第46話 クリスタの決心
ジャックラビットの殲滅と首領の拘束の情報がアルミン指令官に届く。アルミン指令官は5両の装甲車とハンティング・ウルブズの3両のレーザー砲搭載車両で第1方面軍の拠点へ向かう。
アルミンが拠点に着くとエッケハルト大尉が迎いに出る。
「アルミン指令、ずいぶん物々しいですがどうされたのですか。」「身に覚えがあるのではないか。」
「もしかして、ジャックラビットのことを言っているのですか。」「そうだ、エッケハルト大尉、拘束させてもらう。」
「出来るのですか。そんなことをしたらジャックラビットが襲ってきますよ。」「用意はしてある。」
「そのハンティング・ウルブズの援軍ですか。奴らはガントを持っているのですよ。首領はガントの凄腕パイロットですよ。かなうわけありませんよ。」「ジャックラビットは殲滅した。」
「なっ・・・そんなことが・・・」「凄腕パイロットの首領は、ハンティング・ウルブズのワルカを鮮血の化け物と言ったそうだよ。」
「私は脅されていただけです。」「間もなくハンティング・ウルブズが合流することになっている。エッケハルト大尉を拘束しろ。」
本隊の兵がエッケハルト大尉を拘束する。そして、第1方面軍の兵たちに待機を命じる。
しばらくすると、ブルーノたちが合流する。アルミンはブルーノに言う。
「よくやってくれました。特にワルカを操るアウレール君はすごいですね。首領は凄腕だったそうですが勝ってしまったんですね。」「圧勝しましたよ。」
「鮮血の化け物ですか。」「鮮血のワルカと呼んでください。」
「そうしましょう。」
ブルーノたちはタウンズビル軍基地へ引き返す。ブルーノはアルミンから報酬を受け取るとエリア29へ引き返す。
ジャックラビットの懸賞金は後日、支払われることになる。
エリア29に着くとクリスタが駆け寄ってくる。オペレーターのヨハンも顔を出す。
アウレールはワルカをカイの工場に置くとコックピットから出てくる。メンテナンス用の足場にクリスタがいる。
「アウレール、遅いわよ。」「野盗の討伐をやっていたんだ。」
カイがアウレールに声をかける。
「アウレール、優しい声をかけてやれよ。
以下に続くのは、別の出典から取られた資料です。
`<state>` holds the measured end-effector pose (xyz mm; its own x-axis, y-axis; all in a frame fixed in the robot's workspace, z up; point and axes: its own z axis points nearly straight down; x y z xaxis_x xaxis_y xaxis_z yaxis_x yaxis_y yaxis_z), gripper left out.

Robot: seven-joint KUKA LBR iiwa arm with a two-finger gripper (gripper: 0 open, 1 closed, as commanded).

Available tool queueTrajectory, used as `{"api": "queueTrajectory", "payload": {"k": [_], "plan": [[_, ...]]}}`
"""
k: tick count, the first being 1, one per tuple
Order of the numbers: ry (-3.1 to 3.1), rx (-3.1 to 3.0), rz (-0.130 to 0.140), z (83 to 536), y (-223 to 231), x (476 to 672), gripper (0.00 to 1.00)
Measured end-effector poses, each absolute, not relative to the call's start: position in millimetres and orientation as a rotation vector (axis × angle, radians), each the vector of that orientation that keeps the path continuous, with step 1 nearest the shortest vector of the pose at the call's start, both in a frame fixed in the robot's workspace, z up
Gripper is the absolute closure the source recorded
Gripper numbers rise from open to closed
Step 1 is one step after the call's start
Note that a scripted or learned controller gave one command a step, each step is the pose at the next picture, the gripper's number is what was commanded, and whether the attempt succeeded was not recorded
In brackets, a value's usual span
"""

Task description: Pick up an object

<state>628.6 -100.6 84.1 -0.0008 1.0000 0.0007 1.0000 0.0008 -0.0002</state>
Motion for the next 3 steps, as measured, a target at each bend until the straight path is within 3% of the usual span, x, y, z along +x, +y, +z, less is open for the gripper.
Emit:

クリスタは心配で仕方なかったんだから。」「カイは黙っていて。」
ロアが興味深そうに近づいて来る。
「恋といーうやつでーすか。興味深ーいです。」
クリスタは赤くなって逃げていく。カイがアウレールに言う。
「追っかけろよ。」「はい。」
アウレールが工場の外に出るとクリスタが立っている。アウレールはクリスタに言う。
「心配かけてごめん。」「分かって行っているの。」
「えっと・・・」「私はアウレールと会えなくなるのは嫌よ。」
「俺はちゃんと帰って来るから大丈夫だよ。」「決めたわ。今度からアウレールについて行く。」
「危ないよ。」「訓練も少ししてるから、今度から本格的に訓練するわ。」
「クラウスさんが黙っていないよ。」「お父さんは説き伏せて見せるわ。」
クリスタはもう立ち止まっていられない。